WORK ORDER:
An exact copy of the entries is required, with every image omitted.

*** PROVIDED MATERIAL Section Begins ***

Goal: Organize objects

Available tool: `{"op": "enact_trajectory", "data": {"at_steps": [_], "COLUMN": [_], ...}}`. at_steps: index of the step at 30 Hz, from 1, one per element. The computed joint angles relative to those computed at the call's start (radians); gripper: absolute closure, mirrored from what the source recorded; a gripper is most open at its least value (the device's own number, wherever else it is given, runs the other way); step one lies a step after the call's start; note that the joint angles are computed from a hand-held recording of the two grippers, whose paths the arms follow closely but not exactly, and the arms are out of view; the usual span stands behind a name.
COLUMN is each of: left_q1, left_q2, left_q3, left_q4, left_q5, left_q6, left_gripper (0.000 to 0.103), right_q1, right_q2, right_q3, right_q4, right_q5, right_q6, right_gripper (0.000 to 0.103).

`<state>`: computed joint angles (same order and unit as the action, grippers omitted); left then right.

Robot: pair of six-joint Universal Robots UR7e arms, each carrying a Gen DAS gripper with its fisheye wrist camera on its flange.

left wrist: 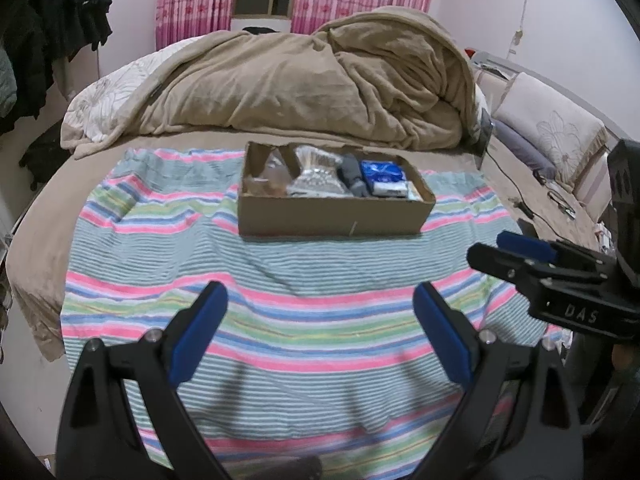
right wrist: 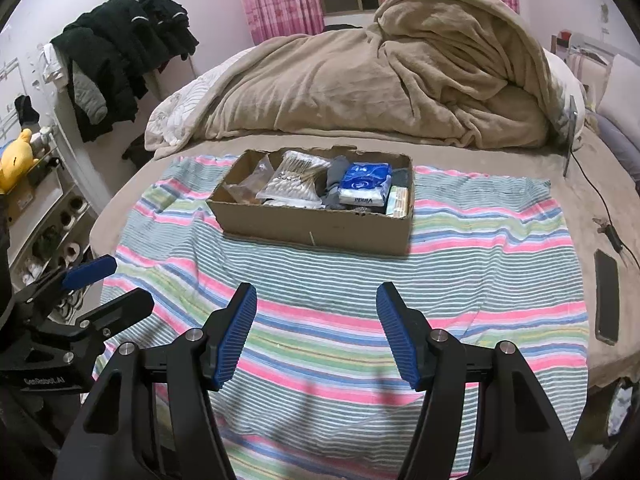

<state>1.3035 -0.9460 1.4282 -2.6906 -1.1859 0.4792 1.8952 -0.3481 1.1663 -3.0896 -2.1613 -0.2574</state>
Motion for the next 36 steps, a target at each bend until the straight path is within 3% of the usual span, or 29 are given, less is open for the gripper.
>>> {"op": "enact_trajectory", "data": {"at_steps": [36], "left_q1": [0.006], "left_q2": [0.034], "left_q3": [-0.062], "left_q4": [0.036], "left_q5": [0.01], "left_q6": [-0.007], "left_gripper": [0.008], "right_q1": [-0.014], "right_q2": [0.007], "right_q3": [-0.029], "right_q4": [0.033], "right_q5": [-0.003], "right_q6": [0.008], "right_gripper": [0.037]}}
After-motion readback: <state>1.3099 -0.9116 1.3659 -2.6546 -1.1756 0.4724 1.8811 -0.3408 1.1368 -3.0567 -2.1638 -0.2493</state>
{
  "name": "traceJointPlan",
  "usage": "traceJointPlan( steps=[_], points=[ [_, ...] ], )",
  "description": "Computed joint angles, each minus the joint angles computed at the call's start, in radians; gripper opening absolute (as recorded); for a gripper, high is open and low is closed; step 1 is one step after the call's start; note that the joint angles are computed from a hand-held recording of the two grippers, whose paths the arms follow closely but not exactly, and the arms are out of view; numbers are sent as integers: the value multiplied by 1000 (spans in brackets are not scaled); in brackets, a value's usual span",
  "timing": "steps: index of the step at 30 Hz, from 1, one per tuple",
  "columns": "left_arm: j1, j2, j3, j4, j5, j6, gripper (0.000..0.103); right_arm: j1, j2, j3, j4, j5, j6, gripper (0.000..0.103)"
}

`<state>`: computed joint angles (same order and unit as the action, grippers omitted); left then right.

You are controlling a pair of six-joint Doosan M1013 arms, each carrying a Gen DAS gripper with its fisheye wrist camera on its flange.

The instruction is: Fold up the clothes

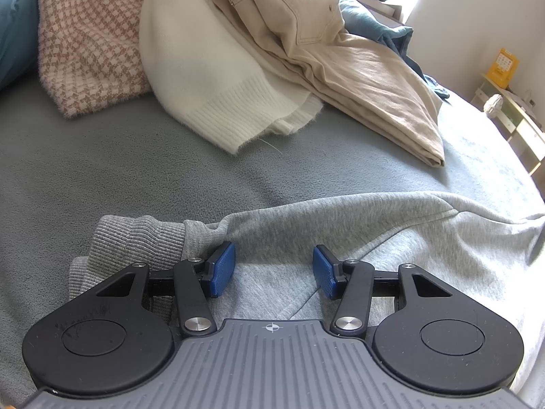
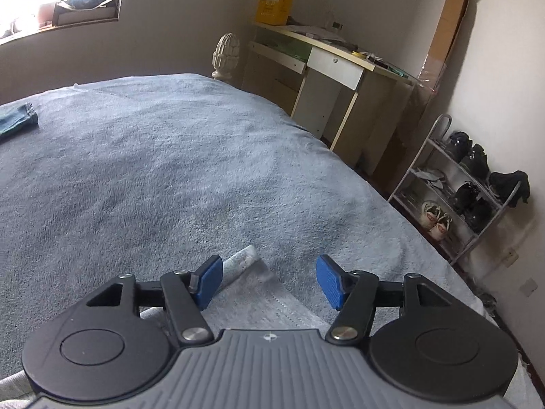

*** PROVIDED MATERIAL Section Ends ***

YOUR RESPONSE:
Goal: Organize objects

Available tool: `{"op": "enact_trajectory", "data": {"at_steps": [_], "COLUMN": [_], ...}}`. at_steps: index of the step at 30 Hz, from 1, one per element. The computed joint angles relative to those computed at the call's start (radians); gripper: absolute closure, mirrored from what the source recorded; a gripper is most open at its least value (the device's own number, wherever else it is given, runs the other way); step one lies a step after the call's start; note that the joint angles are computed from a hand-held recording of the two grippers, whose paths the arms follow closely but not exactly, and the arms are out of view; the usual span stands behind a name.
COLUMN is each of: left_q1, left_q2, left_q3, left_q4, left_q5, left_q6, left_gripper (0.000 to 0.103), right_q1, right_q2, right_q3, right_q4, right_q5, right_q6, right_gripper (0.000 to 0.103).

`<state>`: computed joint angles (same order and unit as the action, grippers omitted); left then right.

Robot: pair of six-joint Universal Robots UR7e arms, each carrying a Gen DAS gripper with its fisheye wrist camera on its flange.

left wrist: 
right wrist: 

<state>1.3035 -0.9460 1.4282 -2.6906 -1.1859 0.4792 1.8952 -0.3481 1.1663 -3.0896 -2.1613 -0.2574</state>
Motion for the next 36 steps, a target at each bend until the straight path is within 3% of the usual span, or 29 are given, less is open for the gripper.
>>> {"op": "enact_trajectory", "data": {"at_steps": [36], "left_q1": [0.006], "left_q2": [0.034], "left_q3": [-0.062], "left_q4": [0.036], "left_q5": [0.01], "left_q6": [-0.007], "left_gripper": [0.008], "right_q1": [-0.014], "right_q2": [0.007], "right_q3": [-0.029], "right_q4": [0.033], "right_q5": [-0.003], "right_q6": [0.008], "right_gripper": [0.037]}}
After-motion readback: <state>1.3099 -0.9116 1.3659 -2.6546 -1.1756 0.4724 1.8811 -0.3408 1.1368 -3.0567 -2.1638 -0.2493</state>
{
  "name": "traceJointPlan",
  "usage": "traceJointPlan( steps=[_], points=[ [_, ...] ], )",
  "description": "Computed joint angles, each minus the joint angles computed at the call's start, in radians; gripper opening absolute (as recorded); for a gripper, high is open and low is closed; step 1 is one step after the call's start; note that the joint angles are computed from a hand-held recording of the two grippers, whose paths the arms follow closely but not exactly, and the arms are out of view; numbers are sent as integers: the value multiplied by 1000 (spans in brackets are not scaled); in brackets, a value's usual span",
  "timing": "steps: index of the step at 30 Hz, from 1, one per tuple",
  "columns": "left_arm: j1, j2, j3, j4, j5, j6, gripper (0.000..0.103); right_arm: j1, j2, j3, j4, j5, j6, gripper (0.000..0.103)"
}

`<state>`: computed joint angles (same order and unit as the action, grippers omitted); left then right.

You are controlling a pair of six-joint Doosan M1013 arms, each carrying a Gen DAS gripper with its fisheye wrist camera on its flange.

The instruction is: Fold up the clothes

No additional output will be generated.